Youthfully energetic at 52, Smith is the challenge-tackling type. Raised on a Minnesota dairy farm, she is a former U.S. Army diesel mechanic. She originally came to Montana from Minnesota in the early 2000s to help a friend build a cabin near Flint Creek Pass.
“They didn’t ask for help. I just said I wanted to go and help,” she said, laughing. “The rest is history.”
She married Sean, and they had two children and experimented with business ventures. When Anaconda was struggling economically, they turned a barn west of town into a successful event venue and a yurt at Georgetown Lake into a popular vacation rental.
“Twenty years ago, this town was dilapidated, broken down and not even beginning to rejuvenate,” she said. Its roots grew on her long before any blossoms appeared, and she established her yoga practice.
“I wanted to have my own yoga space.

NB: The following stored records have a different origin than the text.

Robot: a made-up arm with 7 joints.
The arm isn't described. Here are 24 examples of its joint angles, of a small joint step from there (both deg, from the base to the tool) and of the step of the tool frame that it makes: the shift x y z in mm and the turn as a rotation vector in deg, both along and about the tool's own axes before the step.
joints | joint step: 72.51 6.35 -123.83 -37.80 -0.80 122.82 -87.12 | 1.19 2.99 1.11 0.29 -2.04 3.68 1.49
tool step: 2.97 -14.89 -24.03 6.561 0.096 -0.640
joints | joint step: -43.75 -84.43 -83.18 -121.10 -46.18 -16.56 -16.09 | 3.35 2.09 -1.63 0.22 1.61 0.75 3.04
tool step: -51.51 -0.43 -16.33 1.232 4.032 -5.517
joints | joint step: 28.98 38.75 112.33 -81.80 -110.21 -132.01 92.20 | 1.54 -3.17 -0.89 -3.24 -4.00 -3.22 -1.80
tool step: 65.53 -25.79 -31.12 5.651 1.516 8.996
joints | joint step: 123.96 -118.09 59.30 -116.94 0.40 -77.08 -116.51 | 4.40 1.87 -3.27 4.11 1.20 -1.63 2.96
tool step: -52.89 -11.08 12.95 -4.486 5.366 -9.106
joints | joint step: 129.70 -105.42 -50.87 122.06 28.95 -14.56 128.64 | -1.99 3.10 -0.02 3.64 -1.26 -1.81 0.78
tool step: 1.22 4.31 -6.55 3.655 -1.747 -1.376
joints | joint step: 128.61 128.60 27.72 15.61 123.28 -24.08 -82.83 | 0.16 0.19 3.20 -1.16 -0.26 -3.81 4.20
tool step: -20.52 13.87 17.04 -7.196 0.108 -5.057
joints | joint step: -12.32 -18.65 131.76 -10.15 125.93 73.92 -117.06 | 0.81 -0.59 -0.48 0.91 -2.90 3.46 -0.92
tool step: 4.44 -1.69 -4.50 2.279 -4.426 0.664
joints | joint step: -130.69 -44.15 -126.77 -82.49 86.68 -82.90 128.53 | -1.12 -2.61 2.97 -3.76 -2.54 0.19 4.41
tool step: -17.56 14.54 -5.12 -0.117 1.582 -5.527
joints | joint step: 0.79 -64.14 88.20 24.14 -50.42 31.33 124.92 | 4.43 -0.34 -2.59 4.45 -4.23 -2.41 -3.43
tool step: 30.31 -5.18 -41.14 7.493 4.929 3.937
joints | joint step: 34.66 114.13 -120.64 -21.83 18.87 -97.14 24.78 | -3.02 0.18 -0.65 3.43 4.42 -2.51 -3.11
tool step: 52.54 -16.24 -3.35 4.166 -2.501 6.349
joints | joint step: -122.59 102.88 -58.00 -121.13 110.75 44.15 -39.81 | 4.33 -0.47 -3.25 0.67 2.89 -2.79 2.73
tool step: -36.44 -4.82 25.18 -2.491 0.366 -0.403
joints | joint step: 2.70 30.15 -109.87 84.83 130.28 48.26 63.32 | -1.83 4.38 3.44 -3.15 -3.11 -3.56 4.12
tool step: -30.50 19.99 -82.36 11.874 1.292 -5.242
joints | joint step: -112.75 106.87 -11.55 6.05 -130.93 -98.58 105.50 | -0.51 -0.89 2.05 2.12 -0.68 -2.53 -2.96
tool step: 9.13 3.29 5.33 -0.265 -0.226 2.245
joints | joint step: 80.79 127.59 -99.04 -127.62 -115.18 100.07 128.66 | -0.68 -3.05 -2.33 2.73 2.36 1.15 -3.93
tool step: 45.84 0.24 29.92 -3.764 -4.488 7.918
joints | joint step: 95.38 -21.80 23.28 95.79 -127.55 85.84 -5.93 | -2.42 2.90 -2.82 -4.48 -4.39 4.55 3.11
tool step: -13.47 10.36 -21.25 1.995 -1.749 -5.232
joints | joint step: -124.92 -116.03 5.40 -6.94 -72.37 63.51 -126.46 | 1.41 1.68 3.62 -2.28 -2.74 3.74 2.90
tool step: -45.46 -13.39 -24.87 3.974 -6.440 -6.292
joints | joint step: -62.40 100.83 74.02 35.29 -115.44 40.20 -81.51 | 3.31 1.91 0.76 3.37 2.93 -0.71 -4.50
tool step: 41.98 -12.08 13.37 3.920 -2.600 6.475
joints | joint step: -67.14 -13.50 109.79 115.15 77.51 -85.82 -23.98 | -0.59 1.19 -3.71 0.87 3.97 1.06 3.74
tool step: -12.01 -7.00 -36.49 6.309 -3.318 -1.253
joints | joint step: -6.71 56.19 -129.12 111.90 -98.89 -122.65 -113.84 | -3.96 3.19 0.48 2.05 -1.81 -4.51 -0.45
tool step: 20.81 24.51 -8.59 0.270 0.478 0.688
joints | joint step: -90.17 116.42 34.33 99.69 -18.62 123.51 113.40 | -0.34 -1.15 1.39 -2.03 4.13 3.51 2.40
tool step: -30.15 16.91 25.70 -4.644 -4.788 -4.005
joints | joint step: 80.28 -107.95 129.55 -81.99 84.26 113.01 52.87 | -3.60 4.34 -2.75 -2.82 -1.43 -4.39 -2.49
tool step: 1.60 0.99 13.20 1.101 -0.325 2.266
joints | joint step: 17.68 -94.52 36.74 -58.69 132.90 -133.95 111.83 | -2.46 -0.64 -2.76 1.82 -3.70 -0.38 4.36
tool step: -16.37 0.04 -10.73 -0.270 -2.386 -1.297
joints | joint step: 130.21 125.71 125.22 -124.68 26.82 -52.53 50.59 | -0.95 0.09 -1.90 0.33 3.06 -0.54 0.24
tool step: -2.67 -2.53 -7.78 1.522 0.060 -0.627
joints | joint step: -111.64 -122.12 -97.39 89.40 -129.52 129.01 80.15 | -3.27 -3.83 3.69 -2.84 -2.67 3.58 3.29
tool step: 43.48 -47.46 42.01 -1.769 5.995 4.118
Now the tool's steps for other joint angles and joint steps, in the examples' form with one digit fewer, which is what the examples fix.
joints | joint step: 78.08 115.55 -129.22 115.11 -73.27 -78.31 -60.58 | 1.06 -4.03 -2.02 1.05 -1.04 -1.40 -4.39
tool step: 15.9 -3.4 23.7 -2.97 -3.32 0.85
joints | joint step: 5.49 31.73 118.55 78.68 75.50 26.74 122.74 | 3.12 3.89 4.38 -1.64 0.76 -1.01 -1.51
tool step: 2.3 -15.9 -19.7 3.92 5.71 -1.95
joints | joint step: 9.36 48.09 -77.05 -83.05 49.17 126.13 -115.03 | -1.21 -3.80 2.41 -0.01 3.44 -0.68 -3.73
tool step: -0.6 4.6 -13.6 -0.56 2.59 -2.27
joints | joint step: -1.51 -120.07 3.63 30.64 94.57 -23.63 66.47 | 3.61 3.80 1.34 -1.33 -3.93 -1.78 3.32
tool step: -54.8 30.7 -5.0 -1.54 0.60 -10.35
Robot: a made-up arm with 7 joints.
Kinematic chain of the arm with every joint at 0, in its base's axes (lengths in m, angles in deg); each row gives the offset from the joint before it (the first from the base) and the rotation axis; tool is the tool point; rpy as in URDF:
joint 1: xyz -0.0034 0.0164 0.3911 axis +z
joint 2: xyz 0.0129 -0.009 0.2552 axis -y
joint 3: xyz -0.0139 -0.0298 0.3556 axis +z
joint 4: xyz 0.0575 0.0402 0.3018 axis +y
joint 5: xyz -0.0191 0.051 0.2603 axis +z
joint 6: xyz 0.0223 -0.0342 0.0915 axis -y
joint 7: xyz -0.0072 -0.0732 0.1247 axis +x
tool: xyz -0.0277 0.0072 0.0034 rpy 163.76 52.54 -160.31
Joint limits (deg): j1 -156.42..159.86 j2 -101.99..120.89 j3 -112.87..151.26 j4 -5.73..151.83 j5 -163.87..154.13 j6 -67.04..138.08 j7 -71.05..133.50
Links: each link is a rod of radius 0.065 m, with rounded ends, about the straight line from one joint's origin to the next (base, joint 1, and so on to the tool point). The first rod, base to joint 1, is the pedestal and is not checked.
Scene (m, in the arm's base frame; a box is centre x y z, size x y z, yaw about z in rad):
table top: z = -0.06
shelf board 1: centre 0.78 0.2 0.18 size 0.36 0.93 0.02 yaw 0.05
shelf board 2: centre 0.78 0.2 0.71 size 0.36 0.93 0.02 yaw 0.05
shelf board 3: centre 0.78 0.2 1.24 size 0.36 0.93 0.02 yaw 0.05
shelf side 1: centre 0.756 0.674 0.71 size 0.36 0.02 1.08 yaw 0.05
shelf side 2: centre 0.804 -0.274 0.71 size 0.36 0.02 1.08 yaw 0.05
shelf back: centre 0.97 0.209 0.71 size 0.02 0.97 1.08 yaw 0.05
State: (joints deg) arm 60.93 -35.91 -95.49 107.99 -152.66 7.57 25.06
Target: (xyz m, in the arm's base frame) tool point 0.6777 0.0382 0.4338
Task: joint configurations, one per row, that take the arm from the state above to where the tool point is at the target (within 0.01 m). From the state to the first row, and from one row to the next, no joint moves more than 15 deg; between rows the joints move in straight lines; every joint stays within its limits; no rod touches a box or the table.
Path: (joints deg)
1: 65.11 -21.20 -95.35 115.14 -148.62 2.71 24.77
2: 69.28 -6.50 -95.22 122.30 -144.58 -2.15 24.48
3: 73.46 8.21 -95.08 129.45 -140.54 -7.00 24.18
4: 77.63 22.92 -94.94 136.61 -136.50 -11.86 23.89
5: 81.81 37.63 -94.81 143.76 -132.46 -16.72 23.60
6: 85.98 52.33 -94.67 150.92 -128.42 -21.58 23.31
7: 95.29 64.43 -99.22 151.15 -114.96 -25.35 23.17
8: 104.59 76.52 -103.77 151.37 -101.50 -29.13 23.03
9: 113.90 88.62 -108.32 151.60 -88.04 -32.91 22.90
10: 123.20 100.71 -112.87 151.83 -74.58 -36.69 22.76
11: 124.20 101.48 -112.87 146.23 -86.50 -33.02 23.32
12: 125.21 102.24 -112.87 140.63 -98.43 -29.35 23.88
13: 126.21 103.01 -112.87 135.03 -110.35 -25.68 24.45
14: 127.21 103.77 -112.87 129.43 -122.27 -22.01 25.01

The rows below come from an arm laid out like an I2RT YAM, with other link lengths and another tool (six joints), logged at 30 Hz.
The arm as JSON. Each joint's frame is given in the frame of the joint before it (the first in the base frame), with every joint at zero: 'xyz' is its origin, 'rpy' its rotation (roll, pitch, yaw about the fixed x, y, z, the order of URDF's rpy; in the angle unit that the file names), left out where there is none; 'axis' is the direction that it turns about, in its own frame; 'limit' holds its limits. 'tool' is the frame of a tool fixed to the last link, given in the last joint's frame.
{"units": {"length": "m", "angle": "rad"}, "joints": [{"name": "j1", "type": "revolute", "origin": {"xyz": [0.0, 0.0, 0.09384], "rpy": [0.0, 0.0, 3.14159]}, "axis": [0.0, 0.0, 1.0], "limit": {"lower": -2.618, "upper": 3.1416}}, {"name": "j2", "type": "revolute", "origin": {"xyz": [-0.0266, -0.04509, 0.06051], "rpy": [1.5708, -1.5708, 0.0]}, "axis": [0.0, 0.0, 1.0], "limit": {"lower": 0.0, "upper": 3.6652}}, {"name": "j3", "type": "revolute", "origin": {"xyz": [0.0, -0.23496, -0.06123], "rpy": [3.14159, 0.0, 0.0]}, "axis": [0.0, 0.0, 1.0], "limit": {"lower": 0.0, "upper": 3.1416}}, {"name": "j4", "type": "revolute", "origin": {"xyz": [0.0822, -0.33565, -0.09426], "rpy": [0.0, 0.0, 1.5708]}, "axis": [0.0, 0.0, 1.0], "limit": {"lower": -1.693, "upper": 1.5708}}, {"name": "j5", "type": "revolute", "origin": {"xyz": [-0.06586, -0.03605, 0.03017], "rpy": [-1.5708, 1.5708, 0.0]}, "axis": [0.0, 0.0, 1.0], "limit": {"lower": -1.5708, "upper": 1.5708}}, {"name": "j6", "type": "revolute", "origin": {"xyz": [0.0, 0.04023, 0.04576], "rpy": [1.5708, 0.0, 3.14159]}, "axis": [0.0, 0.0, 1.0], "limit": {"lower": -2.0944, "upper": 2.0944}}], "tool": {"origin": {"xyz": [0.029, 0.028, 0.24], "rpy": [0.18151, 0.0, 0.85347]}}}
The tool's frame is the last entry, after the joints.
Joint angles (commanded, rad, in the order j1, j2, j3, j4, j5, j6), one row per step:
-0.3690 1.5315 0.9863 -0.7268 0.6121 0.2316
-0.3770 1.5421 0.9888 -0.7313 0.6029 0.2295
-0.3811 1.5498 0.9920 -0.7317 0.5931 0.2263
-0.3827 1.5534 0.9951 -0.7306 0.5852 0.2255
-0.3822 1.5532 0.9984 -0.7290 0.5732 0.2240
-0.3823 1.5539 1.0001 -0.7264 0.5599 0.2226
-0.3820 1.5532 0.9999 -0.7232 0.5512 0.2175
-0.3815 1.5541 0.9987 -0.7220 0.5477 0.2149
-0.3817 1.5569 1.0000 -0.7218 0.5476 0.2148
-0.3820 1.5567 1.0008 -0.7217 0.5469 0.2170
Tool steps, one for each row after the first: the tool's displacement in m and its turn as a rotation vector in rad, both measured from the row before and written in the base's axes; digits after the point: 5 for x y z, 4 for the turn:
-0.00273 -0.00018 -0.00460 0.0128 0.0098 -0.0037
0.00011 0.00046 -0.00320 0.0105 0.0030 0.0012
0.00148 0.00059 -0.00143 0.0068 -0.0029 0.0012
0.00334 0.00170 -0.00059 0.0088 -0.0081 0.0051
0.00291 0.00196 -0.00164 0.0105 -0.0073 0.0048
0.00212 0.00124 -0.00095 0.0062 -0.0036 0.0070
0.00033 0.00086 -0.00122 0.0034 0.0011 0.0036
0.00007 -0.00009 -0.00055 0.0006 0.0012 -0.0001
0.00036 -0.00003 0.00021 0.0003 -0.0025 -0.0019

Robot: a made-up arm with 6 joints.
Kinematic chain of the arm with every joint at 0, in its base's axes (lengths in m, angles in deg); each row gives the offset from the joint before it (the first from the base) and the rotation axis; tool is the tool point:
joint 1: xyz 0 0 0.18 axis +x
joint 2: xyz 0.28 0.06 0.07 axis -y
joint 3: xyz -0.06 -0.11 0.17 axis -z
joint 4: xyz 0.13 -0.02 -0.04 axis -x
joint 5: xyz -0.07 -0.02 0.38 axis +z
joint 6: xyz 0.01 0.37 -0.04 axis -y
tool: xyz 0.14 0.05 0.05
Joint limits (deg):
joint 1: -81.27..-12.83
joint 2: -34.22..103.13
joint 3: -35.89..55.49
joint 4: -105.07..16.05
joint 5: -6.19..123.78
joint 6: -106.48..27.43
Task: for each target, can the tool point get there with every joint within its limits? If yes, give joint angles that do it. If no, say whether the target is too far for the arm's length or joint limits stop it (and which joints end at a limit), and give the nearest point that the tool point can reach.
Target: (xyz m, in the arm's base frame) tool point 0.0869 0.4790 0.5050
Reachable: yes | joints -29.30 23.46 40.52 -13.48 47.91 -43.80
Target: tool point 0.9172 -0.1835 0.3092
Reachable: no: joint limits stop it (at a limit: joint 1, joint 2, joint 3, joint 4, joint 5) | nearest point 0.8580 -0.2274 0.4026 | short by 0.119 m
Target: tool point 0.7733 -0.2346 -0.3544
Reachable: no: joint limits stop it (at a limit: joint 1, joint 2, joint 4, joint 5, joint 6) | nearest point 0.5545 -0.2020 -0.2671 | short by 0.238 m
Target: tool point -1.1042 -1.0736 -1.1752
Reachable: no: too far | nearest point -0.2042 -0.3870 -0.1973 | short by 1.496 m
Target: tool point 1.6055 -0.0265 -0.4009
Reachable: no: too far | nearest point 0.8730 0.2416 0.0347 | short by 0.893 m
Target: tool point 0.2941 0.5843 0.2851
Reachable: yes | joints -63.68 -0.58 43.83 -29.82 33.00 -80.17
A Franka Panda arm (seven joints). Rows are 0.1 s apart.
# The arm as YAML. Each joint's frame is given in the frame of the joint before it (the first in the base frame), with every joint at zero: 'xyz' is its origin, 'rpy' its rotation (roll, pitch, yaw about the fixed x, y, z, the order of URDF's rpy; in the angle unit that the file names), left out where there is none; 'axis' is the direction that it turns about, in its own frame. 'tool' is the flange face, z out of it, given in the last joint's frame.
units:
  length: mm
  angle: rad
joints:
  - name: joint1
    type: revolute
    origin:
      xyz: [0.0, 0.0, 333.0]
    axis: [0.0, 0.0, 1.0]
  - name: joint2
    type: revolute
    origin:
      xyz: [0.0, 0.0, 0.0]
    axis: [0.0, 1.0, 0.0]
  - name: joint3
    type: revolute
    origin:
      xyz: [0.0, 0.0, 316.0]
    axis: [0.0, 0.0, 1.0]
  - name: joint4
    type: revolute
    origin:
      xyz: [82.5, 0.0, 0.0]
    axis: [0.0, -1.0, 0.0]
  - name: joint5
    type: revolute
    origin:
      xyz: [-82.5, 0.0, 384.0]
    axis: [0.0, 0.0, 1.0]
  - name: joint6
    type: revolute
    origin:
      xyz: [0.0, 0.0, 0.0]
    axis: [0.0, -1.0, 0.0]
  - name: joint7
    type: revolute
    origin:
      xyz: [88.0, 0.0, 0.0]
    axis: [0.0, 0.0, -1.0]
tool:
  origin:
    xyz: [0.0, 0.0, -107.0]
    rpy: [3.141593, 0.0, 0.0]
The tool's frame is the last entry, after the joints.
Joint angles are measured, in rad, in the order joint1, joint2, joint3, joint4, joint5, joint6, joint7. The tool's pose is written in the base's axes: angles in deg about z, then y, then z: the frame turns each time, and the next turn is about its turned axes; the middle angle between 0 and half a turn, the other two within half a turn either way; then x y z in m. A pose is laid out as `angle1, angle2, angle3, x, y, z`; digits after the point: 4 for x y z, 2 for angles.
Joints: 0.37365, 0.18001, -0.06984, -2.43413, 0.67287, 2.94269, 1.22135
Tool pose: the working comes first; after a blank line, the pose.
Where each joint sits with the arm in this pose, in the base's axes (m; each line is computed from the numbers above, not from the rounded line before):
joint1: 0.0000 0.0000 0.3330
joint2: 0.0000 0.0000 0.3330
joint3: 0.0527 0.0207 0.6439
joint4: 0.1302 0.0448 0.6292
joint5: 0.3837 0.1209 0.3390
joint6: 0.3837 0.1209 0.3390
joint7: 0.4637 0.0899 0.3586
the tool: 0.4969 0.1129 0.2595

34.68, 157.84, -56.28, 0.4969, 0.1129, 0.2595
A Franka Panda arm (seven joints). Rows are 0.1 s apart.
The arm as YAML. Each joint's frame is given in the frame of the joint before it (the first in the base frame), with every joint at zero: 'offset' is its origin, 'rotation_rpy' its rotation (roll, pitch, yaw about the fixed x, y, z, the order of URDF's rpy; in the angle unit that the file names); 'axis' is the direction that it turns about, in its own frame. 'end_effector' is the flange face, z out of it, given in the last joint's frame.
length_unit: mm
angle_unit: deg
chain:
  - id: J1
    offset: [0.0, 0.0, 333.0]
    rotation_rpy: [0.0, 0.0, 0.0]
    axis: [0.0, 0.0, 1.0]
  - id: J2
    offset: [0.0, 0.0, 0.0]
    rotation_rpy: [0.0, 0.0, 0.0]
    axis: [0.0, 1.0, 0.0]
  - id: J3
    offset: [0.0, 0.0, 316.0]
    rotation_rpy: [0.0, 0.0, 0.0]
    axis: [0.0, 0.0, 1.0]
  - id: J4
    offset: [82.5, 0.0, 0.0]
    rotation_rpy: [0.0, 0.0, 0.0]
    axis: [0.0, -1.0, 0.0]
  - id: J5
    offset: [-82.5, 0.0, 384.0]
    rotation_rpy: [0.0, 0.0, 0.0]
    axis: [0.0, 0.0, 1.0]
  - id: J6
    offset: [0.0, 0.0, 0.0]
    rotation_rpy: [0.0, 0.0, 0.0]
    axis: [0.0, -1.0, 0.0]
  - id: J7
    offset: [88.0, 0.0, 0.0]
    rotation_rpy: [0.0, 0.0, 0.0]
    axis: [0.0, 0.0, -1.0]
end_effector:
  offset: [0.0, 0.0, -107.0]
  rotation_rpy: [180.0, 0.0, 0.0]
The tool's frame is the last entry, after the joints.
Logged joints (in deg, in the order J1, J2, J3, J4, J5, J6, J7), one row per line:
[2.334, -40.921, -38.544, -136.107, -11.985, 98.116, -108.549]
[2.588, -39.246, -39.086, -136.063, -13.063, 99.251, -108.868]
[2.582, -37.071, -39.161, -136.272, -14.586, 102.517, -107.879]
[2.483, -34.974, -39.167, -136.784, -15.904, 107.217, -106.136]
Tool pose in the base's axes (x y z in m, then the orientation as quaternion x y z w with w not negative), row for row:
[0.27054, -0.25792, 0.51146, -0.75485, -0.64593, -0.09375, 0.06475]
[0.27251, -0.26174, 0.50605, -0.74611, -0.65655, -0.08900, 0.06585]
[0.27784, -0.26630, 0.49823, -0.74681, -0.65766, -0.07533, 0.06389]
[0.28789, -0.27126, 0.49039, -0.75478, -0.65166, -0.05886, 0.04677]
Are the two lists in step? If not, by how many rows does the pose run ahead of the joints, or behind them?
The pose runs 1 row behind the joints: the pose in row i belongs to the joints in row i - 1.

I wanted to invest in Anaconda. We didn’t even understand the big picture of ‘we’re buying a bar.’ The yoga came first.”
Kristine Smith, owner of The Revolver
“I was a fly-by-the-seat-of-my-pants girl, but Anaconda grounded me,” she said. “I fell in love with the people. They are very loyal to their community.”
Naturally, she leaned into the challenge of bar ownership. The COVID-19 pandemic limited social gathering just as she planned to open, but she heeded the advice she gives her students at yoga – “however you get there, it’s OK” – and she named the place.
“I wanted revolving art, and revolving drinks,” Smith said. “Aha, The Revolver.”
Mason said that showing and selling his mother’s art, which has a global audience, at The Revolver is really about connection.
“They’re good people,” he said of the Smiths. “They are very community aware and heavily involved. To me, that’s a very important thing.”
Community is a theme at Monday yoga, as well.
“Breathe – morning Brad – and lift,” Smith instructs, interrupting herself to greet the gaming machine man.
“I love her Monday class,” said Lydia Janosko, a regular and an Anaconda resident. “It helps to set my intentions for the week.”
“I didn’t even notice it was a bar,” said Mary Mann, from nearby Philipsburg. “I just knew it was her space. I know wherever we do it, we’re in a safe space.”
The yoga vibes translate to bar hours, too. Hilary Catton and Matty Gorman recalled stopping in after moving to Anaconda from Colorado last winter.
“We sat at those two chairs at the end,” Catton said, pointing. “It was so welcoming and warm. It didn’t feel like, “Where you from?”
It is validating, Smith said, when she loses faith in luck, to know that her labor of love is building community.
“There are days when your sales won’t cover the costs of your bartender or keeping the lights on,” Smith said. “I take a breath and sleep on it. It’s going to be OK. It comes down to hard work.”